昭和17年日本軍がアチェに上陸した時は、藤原機関(F機関)と現地人
との提携で無血上陸している。戦時中アチェには近衛第二師団と海軍第
九根拠地隊が駐屯していたが、ほとんど住民との間にトラブルはなかった。
むしろ住民との関係は友好的だった。だからこそ、大災害の直後、陸海の
戦友会はいち早く義援金を募り、東京のインドネシア大使館に持参した。

残念ながらインドネシアの歴史教科書は、日本の軍政を”ファッショ”という
言葉でくくり、当時の日本軍を"野蛮””残酷”とプロトタイプで描いている。
そのために事実に反する"惨殺物語”まで横行する。

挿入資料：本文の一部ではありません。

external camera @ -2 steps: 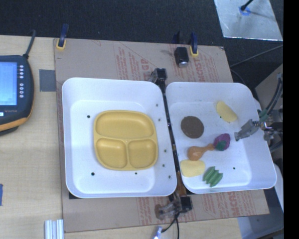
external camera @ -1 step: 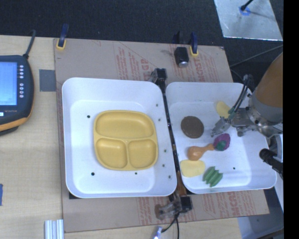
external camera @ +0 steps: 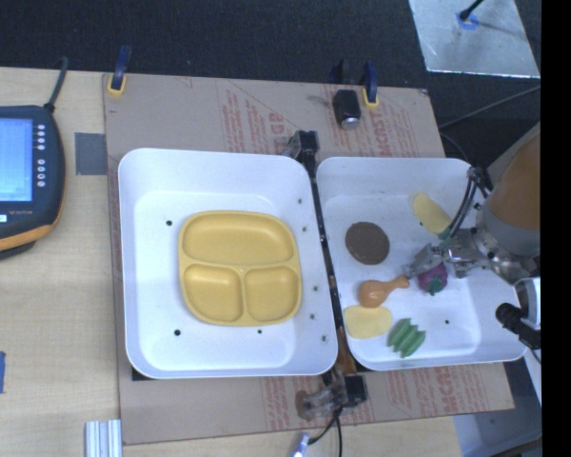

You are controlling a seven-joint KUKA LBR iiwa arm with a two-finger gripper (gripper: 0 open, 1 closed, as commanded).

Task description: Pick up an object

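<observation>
Several toy foods lie in the right bin. A brown disc sits near its middle and a pale yellow piece lies toward the back right. An orange drumstick, a flat yellow piece and a green pod lie toward the front. A small purple object sits right of the drumstick. My gripper reaches in from the right, low over the bin, directly above and touching or nearly touching the purple object. The arm's body hides the bin's right wall.
The left bin holds a yellow divided plate. A teach pendant rests on the bench at far left. Clamps and cables sit along the cardboard's back and front edges.
</observation>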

上記英字紙もその影
響である。

現地からの報道では、復興事業は遅々として進んでいないそうだ。まだ6
万人が暫定被災住宅に住んでおり、基幹道路も半分も完成していないとい
う。災害後世界から届けられた善意の救援金は、効率よく使われていない
ようだ。例によって汚職の噂もある。日本政府も援助金を渡すだけでなく現
地の間違った報道には抗議すべきである。日本的にいえば感謝の気持ちが
なければ、友情は長続きしない。